The club's poor performance in the 2021–22 season raised the ire of the IIHF ahead of the 2022 Winter Olympics in Beijing. But the federation ultimately decided to honor their 2018 decision to allow the host nation's team to compete. As the Olympic Games approached, Kunlun cut players from the roster who wouldn't make the roster of the national team. One of the cuts, Russian goaltender Alexander Lazushin, had played for Kunlun sporadically since the 2018–19 season and was unable to secure Chinese citizenship because of the breaks in residency. Kunlun Red Star would head into the Olympic break on a 14-game losing streak, but the KHL never resumed play after the winter games, causing the team to miss the post season for the fifth straight year.
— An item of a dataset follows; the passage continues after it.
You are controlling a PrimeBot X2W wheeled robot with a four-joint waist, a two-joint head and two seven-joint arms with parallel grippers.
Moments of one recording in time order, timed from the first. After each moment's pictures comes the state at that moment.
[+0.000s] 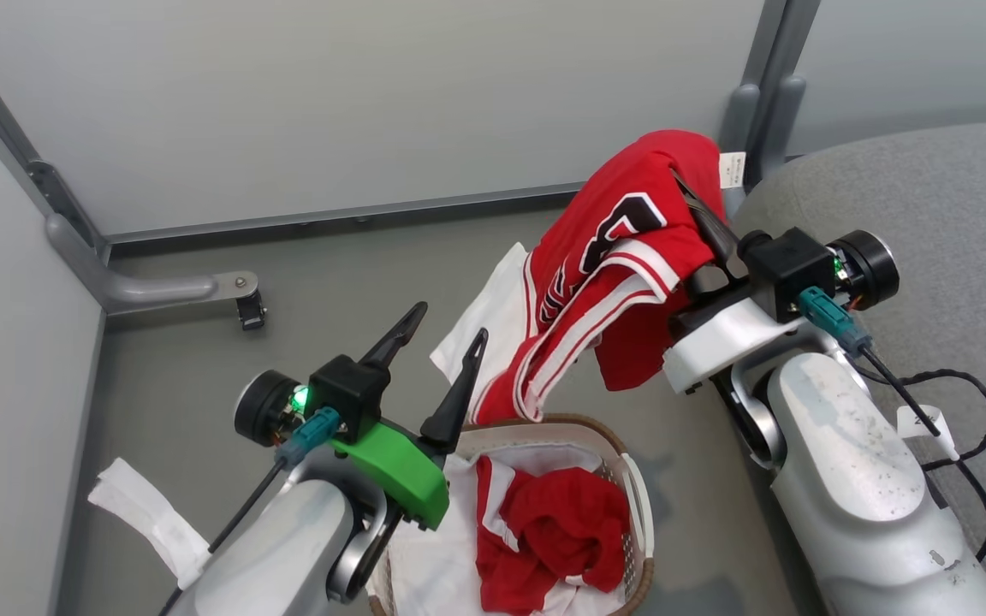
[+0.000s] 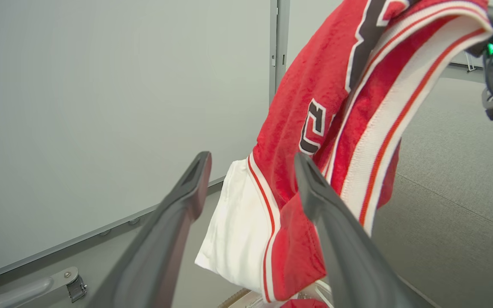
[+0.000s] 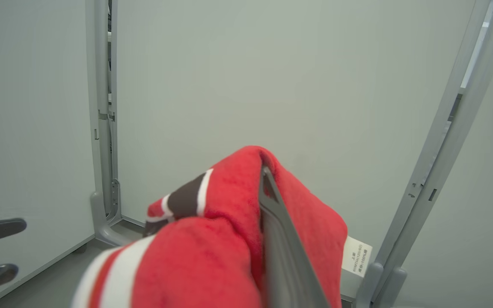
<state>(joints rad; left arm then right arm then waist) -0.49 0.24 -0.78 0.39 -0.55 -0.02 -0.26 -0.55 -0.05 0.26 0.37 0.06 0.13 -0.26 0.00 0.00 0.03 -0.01</state>
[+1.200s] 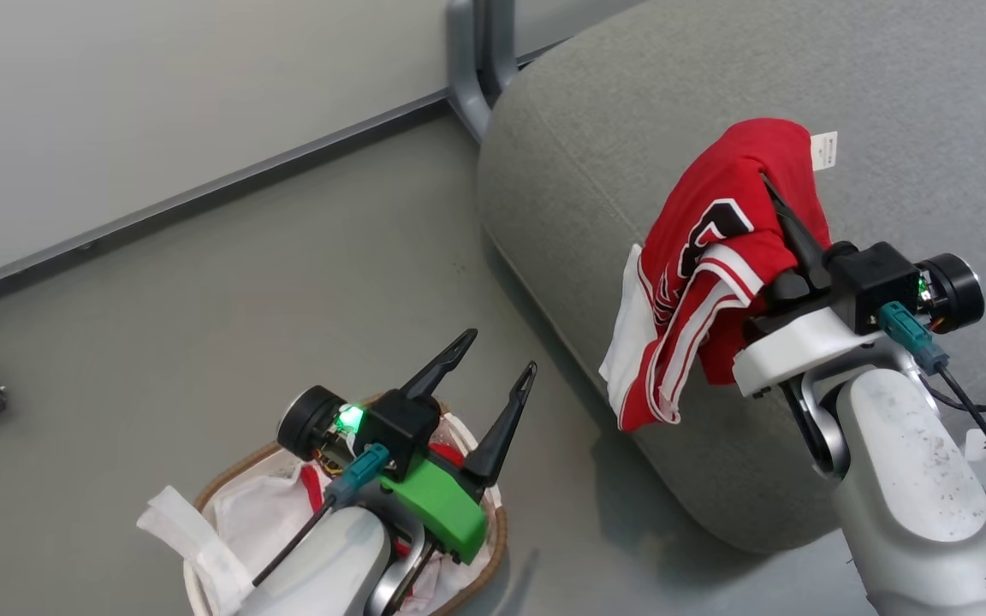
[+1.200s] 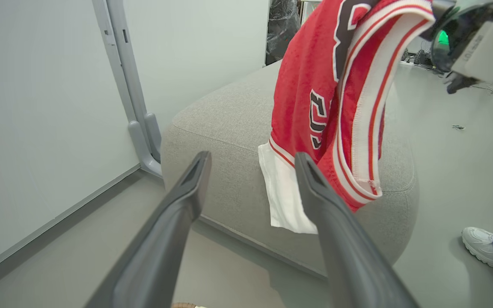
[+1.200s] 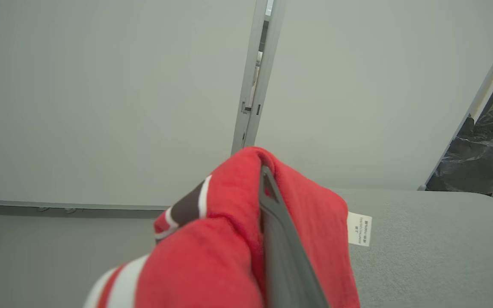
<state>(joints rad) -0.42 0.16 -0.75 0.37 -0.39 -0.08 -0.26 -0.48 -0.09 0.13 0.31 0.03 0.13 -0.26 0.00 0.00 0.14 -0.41</state>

Kunlun finished dead last in the 24 team league with a franchise low in attendance with 409 average nightly spectators.

In July of 2023, the club announced the replacement of the head coach, replacing Zanatta with Greg Ireland.

==Season-by-season record==

Note: GP = Games played, W = Wins, OTW = Overtime/shootout wins, OTL = Overtime/shootout losses, L = Losses, Pts = Points, GF = Goals for, GA = Goals against

| Season | GP | W | OTW | OTL | L | Pts | GF | GA | Finish | Top scorer | Playoffs |
|---|---|---|---|---|---|---|---|---|---|---|---|
| 2016–17 | 60 | 24 | 4 | 3 | 29 | 83 | 139 | 144 | 5th, Chernyshev | Chad Rau (40 points: 20 G, 20 A; 60 GP) | Lost in Conference Quarterfinals, 1–4 (Metallurg Magnitogorsk) |
| 2017–18 | 56 | 15 | 4 | 8 | 29 | 61 | 103 | 146 | 7th, Chernyshev | Gilbert Brulé (35 points: 17 G, 18 A; 47 GP) | Did not qualify |
| 2018–19 | 62 | 19 | 1 | 11 | 31 | 51 | 142 | 190 | 5th, Chernyshev | Brandon Yip (36 points: 21 G, 15 A; 62 GP) | Did not qualify |
| 2019–20 | 62 | 20 | 6 | 8 | 28 | 60 | 139 | 158 | 5th, Chernyshev | Brandon Yip (31 points: 15 G, 16 A; 50 GP) | Did not qualify |
| 2020–21 | 60 | 11 | 2 | 8 | 39 | 34 | 139 | 213 | 6th, Chernyshev | Ethan Werek (32 points: 15 G, 17 A; 53 GP) | Did not qualify |
| 2021–22 | 48 | 7 | 2 | 7 | 32 | 25 | 101 | 198 | 6th, Kharlamov | Spencer Foo (33 points: 14 G, 19 A; 48 GP) | Did not qualify |
| 2022–23 | 68 | 15 | 6 | 7 | 40 | 49 | 152 | 226 | 6th, Tarasov | Brandon Yip (42 points: 21 G, 21 A; 59 GP) | Did not qualify |
| 2023–24 | 68 | 15 | 10 | 6 | 37 | 56 | 159 | 222 | 6th, Tarasov | Devin Brosseau (35 points: 23 G, 12 A; 67 GP) | Did not qualify |
| 2024–25 | 68 | 19 | 9 | 6 | 34 | 62 | 171 | 235 | 6th, Tarasov | Tyler Graovac (36 points: 15 G, 21 A; 67 GP) | Did not qualify |

==See also==
- KRS Vanke Rays – Women's team operated by Kunlun Red Star in the Women's Hockey League (ZhHL). The Kunlun Red Star name is still used for the team that competes in women's international play.
- KRS-BSU – an affiliate club playing in the Supreme Hockey League (VHL).